SharpLink’s accumulation strategy exemplifies how institutional-grade entities leverage market dips to secure long-term positions, reinforcing the narrative that professional investors view Ethereum as a core infrastructure asset.
5. Ethereum Foundation Outflows: A Counterbalance
Conversely, CryptoQuant data indicates that the Ethereum Foundation withdrew 1,000 ETH ($2.5 million) on July 6, marking its 21st outflow since April and totaling ~$53 million in moved funds. While these withdrawals have historically funded development, grants, and ecosystem initiatives, they temporarily increase circulating supply, which could exert short-term selling pressure.

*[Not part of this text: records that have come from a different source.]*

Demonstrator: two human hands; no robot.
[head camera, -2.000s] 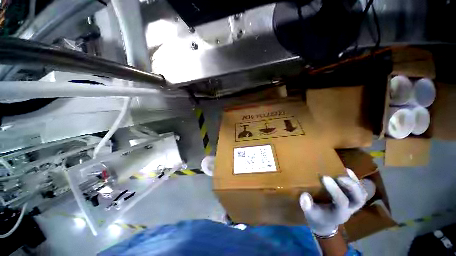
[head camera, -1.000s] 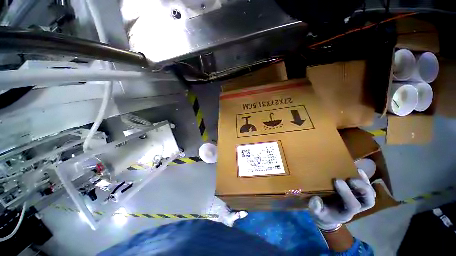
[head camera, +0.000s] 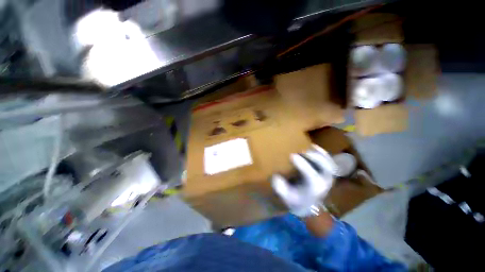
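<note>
A closed brown carton (head camera: 234, 183) with a white label and dark printed symbols lies in front of me, blurred. My right hand (head camera: 307, 180), in a white glove, is at its near right corner, with the thumb at the near side and the fingers over the top. I cannot make out my left hand. A small white patch shows under the carton's near edge, too small to tell what it is.
An open carton (head camera: 380, 121) at the upper right holds several white cylinders (head camera: 367, 93). Another open carton (head camera: 353, 196) with a white round end (head camera: 344, 164) is beside my right hand. Machine frames and tubes stand at left, a metal housing above. A black object is at lower right.
The view has shifted, so the cartons appear further left and are blurred. My right hand stays at the closed carton's corner. The white cylinder end left of that carton no longer shows clearly.
</note>
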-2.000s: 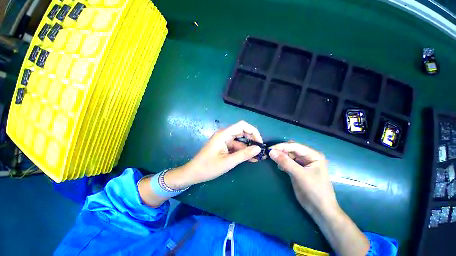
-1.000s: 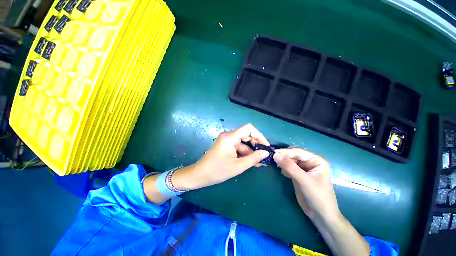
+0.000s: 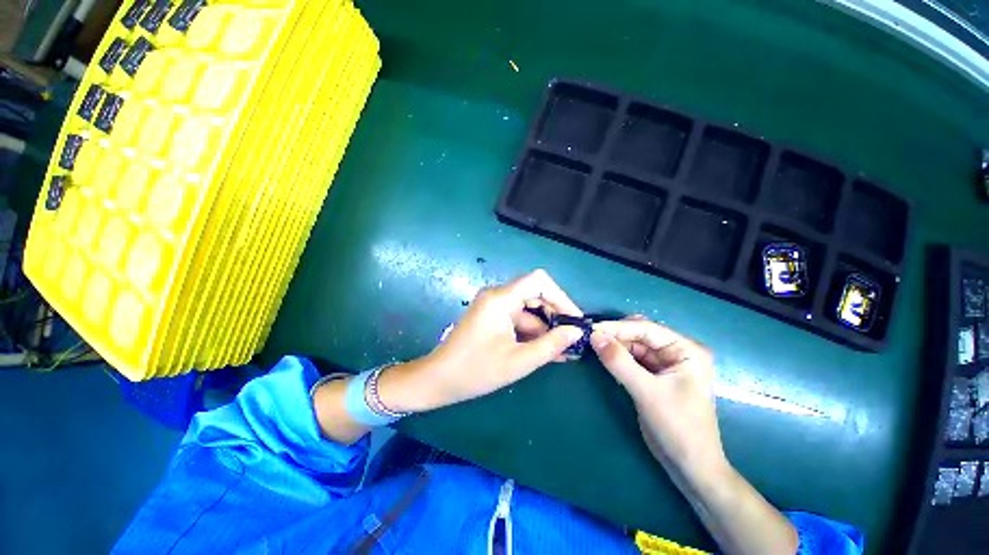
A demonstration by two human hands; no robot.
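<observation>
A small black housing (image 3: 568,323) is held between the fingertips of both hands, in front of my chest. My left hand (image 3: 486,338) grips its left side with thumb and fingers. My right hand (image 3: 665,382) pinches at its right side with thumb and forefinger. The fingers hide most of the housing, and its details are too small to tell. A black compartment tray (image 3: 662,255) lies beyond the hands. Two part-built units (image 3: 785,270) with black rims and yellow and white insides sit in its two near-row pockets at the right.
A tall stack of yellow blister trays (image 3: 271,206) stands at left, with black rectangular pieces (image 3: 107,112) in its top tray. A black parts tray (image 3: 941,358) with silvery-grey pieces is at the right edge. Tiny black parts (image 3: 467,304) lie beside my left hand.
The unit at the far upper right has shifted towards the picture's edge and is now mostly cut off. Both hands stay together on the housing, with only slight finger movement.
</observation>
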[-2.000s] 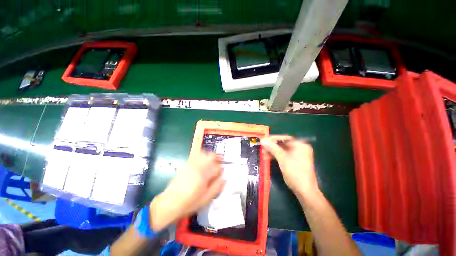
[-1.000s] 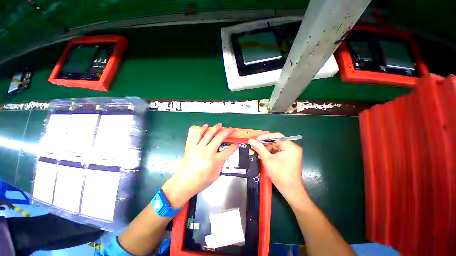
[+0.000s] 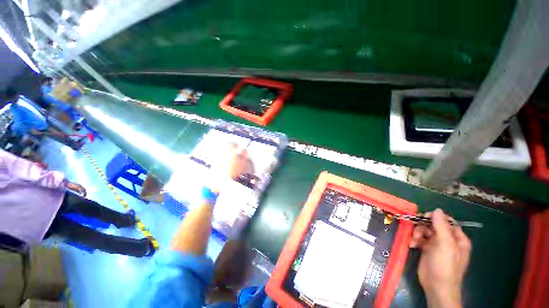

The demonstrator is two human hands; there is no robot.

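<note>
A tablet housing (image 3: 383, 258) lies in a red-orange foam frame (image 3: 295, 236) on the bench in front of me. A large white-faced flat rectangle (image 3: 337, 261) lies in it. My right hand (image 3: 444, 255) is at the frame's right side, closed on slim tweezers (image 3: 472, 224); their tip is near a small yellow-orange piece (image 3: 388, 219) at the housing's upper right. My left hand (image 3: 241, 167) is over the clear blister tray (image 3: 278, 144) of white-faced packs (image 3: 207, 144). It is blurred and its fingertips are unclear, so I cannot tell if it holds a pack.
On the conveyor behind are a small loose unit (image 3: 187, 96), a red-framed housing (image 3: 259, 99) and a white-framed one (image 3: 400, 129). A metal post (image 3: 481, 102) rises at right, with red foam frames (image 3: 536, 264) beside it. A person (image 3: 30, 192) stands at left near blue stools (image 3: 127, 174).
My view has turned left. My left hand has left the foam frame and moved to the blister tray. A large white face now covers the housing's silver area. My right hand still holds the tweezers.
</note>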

Balancing these outflows, however, are the more substantial demand metrics from whales and ETF inflows, suggesting overall supply-demand dynamics remain tilted bullishly.
6. Supply-Demand Dynamics and Price Implications
The synchronization of record accumulation at $2,500, whale hodling surges, and institutional ETF inflows points to an increasingly constrained supply base. Centralized exchanges now hold approximately 18 million ETH—a multi-year low—while growing amounts shift into cold storage or custodian wallets.

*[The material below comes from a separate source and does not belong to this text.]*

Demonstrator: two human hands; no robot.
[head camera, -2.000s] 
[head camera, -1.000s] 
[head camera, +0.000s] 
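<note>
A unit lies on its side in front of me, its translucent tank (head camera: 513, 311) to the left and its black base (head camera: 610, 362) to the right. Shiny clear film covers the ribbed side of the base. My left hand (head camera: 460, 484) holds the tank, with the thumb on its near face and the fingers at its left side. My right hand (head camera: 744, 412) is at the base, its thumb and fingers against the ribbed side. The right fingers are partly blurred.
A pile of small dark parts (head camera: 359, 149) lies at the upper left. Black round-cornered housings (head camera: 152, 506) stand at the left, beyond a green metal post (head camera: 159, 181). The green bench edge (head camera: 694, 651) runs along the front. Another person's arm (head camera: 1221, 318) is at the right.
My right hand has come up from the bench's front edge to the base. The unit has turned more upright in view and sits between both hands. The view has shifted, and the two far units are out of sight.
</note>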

This reduced sell-side liquidity, coupled with anticipatory buying at key levels, sets the stage for robust price support. If historical patterns repeat—such as the 2022 mid-cycle rally or the late-2020 surge—ETH could see a breakout from the current $2,600–$2,800 consolidation toward fresh highs.
Conclusion
Ethereum’s $2,500 accumulation zone has emerged as a critical support, underpinned by 3.45 million ETH purchases, mega whale accumulation now at 41 million ETH, and persistent institutional ETF inflows. SharpLink Gaming’s hefty stakebuilding and continued demand from spot ETFs—averaging $200+ million per week—contrast with modest Ethereum Foundation outflows. As supply on exchanges plummets to multi-year lows, these converging signals herald a tightening market ahead of potential upside moves. For investors hunting new crypto assets and reliable yield sources, Ethereum’s current dynamics suggest both a strategic entry point and a reinforcing macro trend toward broader institutional adoption.